卢大人回道:“禀公主,此毒奇诡,具有时辰功效。毒气散开,吸入体内,便中毒身亡,未吸入体内的毒气自行消散,待公主前来,毒气早已消失无踪。”

章皇后奔至榻前,泪水纷飞,凄厉惨叫:“陛下--陛下--”

天宁六年冬,文帝崩于九华殿,时年二十八。

天下举哀,奉梓宫②于显阳殿。红幔撤下,锦绣换黑白,一夕之间,临近新岁的皇城白绫飘荡、黑幔幢幢。七日七夜,丧钟长鸣,哀乐不绝。章皇后领阖宫嫔妃缟素恸哭,大皇子率朝臣百官哭临。

最后一夜,湘君公主稍稍梳洗,自凤凰铜阙前往显阳殿。

遥遥望去,殿外殡丧仪仗肃穆,大殿上不再人影拥挤,唯余黑白相间,寒风扫过,宫灯幽暗明灭,似有无数黑影晃动,甚为骇人。

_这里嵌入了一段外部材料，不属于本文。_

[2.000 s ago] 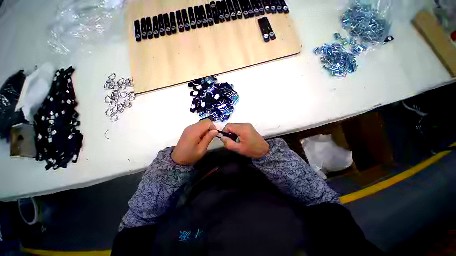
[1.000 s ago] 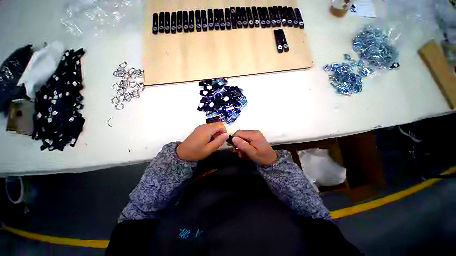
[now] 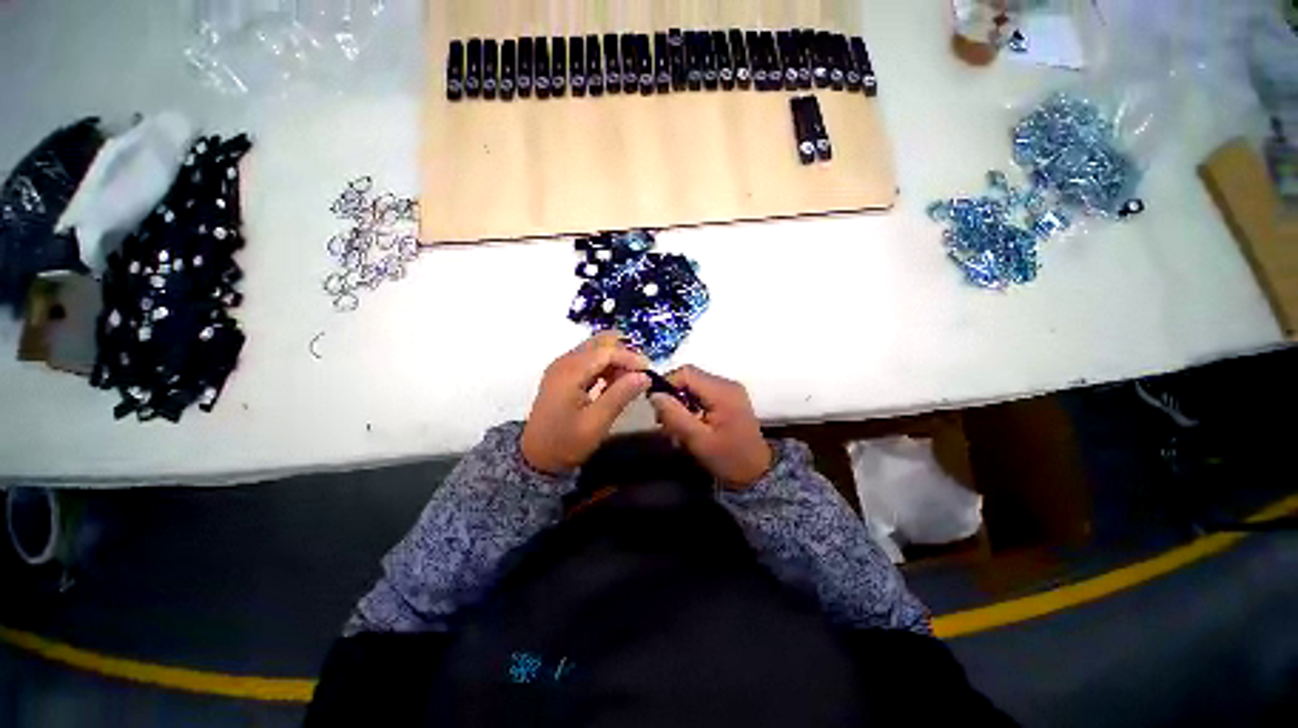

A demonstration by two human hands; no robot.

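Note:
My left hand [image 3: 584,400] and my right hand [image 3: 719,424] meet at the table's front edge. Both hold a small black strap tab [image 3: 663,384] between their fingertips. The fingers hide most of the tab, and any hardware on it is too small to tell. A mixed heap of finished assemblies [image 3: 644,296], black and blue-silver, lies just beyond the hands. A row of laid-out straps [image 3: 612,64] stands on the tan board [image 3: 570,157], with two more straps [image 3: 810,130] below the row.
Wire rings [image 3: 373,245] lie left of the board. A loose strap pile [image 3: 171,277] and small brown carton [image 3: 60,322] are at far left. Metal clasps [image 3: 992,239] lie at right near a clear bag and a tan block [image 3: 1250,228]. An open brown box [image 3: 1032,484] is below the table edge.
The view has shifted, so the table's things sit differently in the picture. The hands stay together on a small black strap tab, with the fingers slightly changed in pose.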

踏进大殿,却见梓宫前站着一人,素白棉袍,高髻上并无任何钗环。昏黄宫灯拉出一道挺正的黑影,似在诉说着什么。

宁歌跪在棉团上,恍若无人一般。良久,大殿上响起一声久久的叹息,接着又响起一个无限哀伤的声音:“皇儿,你是否怨怪母后?”

宁歌不语,合眼静气。

华太后缓缓抬手,示意宫娥关闭门扇。她扶起宁歌,细细瞧着她,“皇儿,你是否以为你皇兄因母后而死?”

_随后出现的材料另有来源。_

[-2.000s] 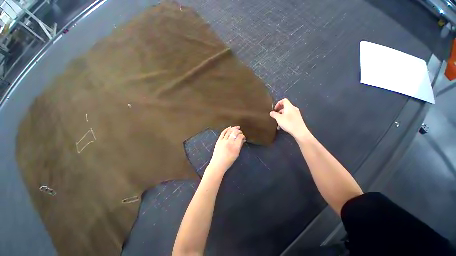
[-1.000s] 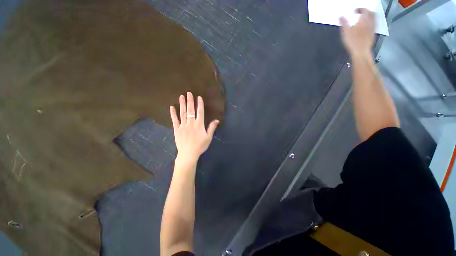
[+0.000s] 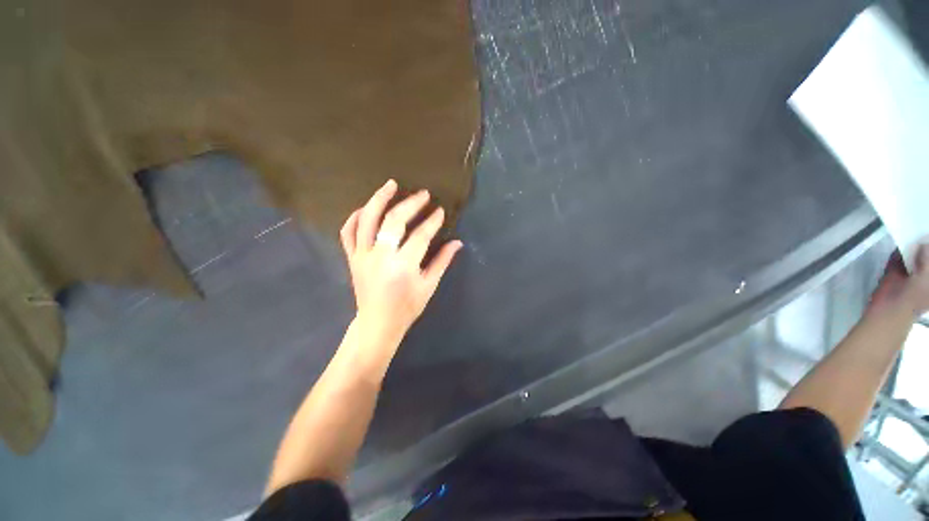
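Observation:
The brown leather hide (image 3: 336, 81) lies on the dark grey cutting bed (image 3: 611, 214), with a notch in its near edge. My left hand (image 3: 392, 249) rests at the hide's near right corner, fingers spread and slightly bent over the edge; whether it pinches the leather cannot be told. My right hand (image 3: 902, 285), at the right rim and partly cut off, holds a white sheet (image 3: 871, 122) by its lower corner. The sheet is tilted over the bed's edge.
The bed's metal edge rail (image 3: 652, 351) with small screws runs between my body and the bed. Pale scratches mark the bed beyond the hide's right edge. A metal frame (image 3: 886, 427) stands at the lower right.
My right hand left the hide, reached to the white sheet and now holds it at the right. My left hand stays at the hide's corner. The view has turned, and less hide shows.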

宁歌面无波澜,静声道:“皇兄为何中毒,儿臣心里明白。”

一幕幕,一件件,宛如一颗颗透明珠子,串起来,一切便有迹可循。卢大人已经证实,皇兄确因《怀沙》琴谱中毒身亡,琴谱定是被人做了手脚,而偷袭徐飞之人,目标便是琴谱。原是要致萧顶添于死地,却没料到,皇兄无意中偶得琴谱,成为替罪羔羊,无辜惨死。

是谁,一而再、再而三地谋害萧顶添?

华太后握住女儿双肩的手隐隐发抖,“你以为是我谋害萧顶添不成,继而害死自己的亲生儿子?”

宁歌抬眸直视华太后,“母后擅权谋,儿臣敬佩。”

华太后一愣,双手颓然垂下,“我早该知道你会如此看我……”

宁歌冷冷讥讽:“既敢做,就敢当,母后不是向来如此吗?”

华太后走向梓宫,凝视着棺中宁静祥和的面容,“皇儿,母后满手血腥,喋血无数,又何惧多添一人鲜血?”

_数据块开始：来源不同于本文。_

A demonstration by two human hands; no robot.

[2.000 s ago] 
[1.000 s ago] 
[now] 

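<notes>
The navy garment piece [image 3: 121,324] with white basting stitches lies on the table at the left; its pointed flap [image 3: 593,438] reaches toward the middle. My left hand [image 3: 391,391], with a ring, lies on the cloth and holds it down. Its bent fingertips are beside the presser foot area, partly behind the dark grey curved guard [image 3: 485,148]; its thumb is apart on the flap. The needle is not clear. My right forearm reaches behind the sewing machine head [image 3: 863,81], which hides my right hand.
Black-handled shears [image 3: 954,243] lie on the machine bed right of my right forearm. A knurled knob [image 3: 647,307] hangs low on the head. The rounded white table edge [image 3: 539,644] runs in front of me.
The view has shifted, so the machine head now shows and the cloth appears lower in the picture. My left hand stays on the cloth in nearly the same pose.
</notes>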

母后深居皇城三十载,看遍宫闱斗争与朝堂权术,历经多次血腥宫变与弑杀屠戮,早已满身血污。思及此,宁歌仍是语气淡淡,“不是母后,又是何人?”

华太后伸手抚摸着宁泽的面容,嗓音倏然冷硬,“我会彻查。”

宁歌呵呵冷笑,“母后当儿臣愚钝么?这个皇城,没有母后懿旨,谁敢轻举妄动?”

华太后惊异地瞪着宁歌,“是,没有我的懿旨,谁也不敢轻举妄动,可是皇儿,你该明白,我不是神,这个皇城,有多少人,就有多少心思,朝上有多少文武官员,就有多少利欲熏心。我临朝治国,亦只有一双眼睛,我能看到多少?能猜出多少?”

掷地有声的质问,恳切动人,令人嘘歔。

那一瞬间,宁歌心中柔软,再也不忍逼迫母后,却也只得转过身,缄口不言。

华太后行至女儿跟前,语重心长地说道:“一国之君,万不可心慈手软,皇儿,你要记住,心慈,意味着圣尊不威,手软,意味着圣位不保。”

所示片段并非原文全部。